Unincorporated community in Virginia, United States

Lucketts is an unincorporated historic hamlet in Loudoun County, Virginia, United States, along U.S. Route 15, north of Leesburg. It was originally known as "Black Swamp" due to the large number of black oak trees growing in the area at the time of its settlement. From the late 18th century until the mid-19th century, it was known as "Goresville" after the name of prominent local landowner, Thomas Gore. The name was finally changed to "Lucketts" in 1865. The town's Lucketts School is listed on the National Register of Historic Places.

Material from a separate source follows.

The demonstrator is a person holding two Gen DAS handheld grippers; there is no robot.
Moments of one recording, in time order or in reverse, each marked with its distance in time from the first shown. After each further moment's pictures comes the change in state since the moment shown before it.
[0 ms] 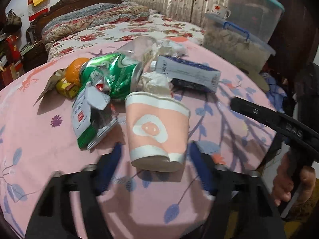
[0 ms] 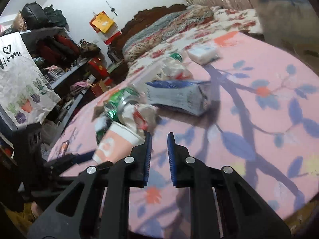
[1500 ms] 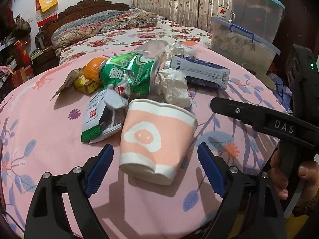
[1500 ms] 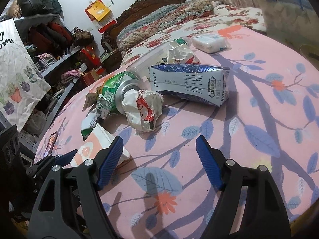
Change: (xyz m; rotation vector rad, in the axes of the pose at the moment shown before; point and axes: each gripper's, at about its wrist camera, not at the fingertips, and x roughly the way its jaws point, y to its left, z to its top) left arm -0.018 0.014 -0.023 0.013 -0.058 0.062; right arm 0.036 0.019 -0.005 -0.049 0.050 -0.083
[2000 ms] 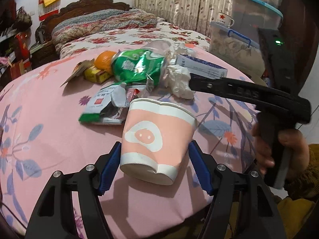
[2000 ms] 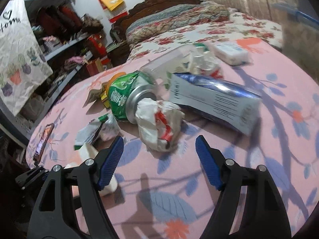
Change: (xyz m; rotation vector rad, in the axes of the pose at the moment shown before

Lucketts is approximately 7 mi north of Leesburg, 18 mi south of Frederick, Maryland and 48 mi from downtown Washington, D.C.. The Potomac River is between Lucketts and Frederick, approximately 4 mi north on Route 15. The MARC commuter train makes frequent stops on the Maryland side in nearby Point of Rocks. Train whistles of the freight trains at night and dawn are frequently heard throughout Lucketts. Also, Washington Dulles Airport (IAD) is located 23 mi to the south, with some of the airport's major approach and departure paths directly above.

The village of Lucketts is visually cued by the traffic light at the intersection of Route 15, Lucketts Road, and Stumptown Road. Located there are antique stores, a gas station, a few residential homes and trailer parks, fire house, Lucketts Elementary School, and a cell phone tower. The Lucketts School, now the Lucketts Community Center, is listed on the National Register of Historic Places. Traffic going through Lucketts on Route 15 was approximately 18,000 to 21,000 vehicles per day as of 2005.

Lucketts is known for its annual fair in August, with crafts, food and hand-churned ice cream sold by the Lucketts Elementary School PTA. The Lucketts Community Center, located in the original wooden Lucketts School has a day care service, pre-school, adult activities, and since 1974, bluegrass concerts every Saturday night at 7:00 PM from October through April.